- **EXERCISE**: Where in the data below does the word "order" appear? Copy every line that has it.

- **MATERIAL PROVIDED**:
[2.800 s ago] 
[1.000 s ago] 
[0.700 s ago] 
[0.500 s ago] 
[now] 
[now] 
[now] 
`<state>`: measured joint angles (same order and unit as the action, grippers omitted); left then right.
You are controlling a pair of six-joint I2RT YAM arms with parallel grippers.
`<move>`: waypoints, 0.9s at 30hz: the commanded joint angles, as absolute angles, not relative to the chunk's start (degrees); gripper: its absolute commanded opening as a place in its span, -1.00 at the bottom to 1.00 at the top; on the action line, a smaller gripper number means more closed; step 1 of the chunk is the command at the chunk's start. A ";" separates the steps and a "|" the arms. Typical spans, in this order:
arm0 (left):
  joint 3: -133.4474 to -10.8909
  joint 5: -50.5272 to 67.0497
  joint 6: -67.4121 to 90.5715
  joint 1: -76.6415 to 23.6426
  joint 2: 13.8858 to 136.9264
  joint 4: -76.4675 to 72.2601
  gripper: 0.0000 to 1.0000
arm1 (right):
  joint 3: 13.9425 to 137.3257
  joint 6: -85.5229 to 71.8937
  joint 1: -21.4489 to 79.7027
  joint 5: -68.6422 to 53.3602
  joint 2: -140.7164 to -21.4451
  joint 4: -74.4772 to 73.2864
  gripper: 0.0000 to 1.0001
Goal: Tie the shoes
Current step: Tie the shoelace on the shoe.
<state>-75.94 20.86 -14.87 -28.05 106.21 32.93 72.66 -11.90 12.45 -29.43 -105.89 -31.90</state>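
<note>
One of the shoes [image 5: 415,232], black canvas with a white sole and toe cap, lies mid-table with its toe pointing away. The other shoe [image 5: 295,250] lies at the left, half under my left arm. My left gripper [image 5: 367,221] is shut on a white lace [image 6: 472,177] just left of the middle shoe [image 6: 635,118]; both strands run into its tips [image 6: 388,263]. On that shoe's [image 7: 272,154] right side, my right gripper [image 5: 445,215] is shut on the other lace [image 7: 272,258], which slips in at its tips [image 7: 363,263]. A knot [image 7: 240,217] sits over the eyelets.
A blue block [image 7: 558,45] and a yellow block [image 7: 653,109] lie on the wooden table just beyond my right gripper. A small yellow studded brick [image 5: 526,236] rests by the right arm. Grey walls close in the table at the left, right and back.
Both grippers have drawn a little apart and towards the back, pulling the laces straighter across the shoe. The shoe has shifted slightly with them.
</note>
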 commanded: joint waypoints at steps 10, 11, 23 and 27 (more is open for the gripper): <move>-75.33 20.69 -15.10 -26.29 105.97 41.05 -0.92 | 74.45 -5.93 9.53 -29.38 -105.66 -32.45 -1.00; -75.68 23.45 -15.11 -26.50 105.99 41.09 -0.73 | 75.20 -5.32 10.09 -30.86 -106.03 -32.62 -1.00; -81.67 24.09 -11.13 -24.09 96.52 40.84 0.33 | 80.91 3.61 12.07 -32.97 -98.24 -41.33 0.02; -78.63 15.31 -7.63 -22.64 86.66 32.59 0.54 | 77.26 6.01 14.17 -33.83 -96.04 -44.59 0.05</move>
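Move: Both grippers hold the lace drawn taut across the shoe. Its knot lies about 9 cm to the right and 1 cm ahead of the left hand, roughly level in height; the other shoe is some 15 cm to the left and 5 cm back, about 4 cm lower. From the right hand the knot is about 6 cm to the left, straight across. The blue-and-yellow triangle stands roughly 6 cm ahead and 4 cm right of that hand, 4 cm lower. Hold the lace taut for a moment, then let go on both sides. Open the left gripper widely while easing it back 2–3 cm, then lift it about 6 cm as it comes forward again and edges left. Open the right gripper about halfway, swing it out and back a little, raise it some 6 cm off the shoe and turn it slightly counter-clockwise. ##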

- **EXERCISE RESPONSE**:
`<state>`: measured joint angles (same order and unit as the action, grippers omitted); left then right.
`<move>`: waypoints, 0.9s at 30hz: the commanded joint angles, as absolute angles, not relative to the chunk's start (degrees); gripper: its absolute commanded opening as a place in its span, -1.00 at the bottom to 1.00 at the top; on the action line, a smaller gripper number means more closed; step 1 of the chunk is the command at the chunk's start. A ";" separates the steps and a "|" the arms. Typical spans, in this order:

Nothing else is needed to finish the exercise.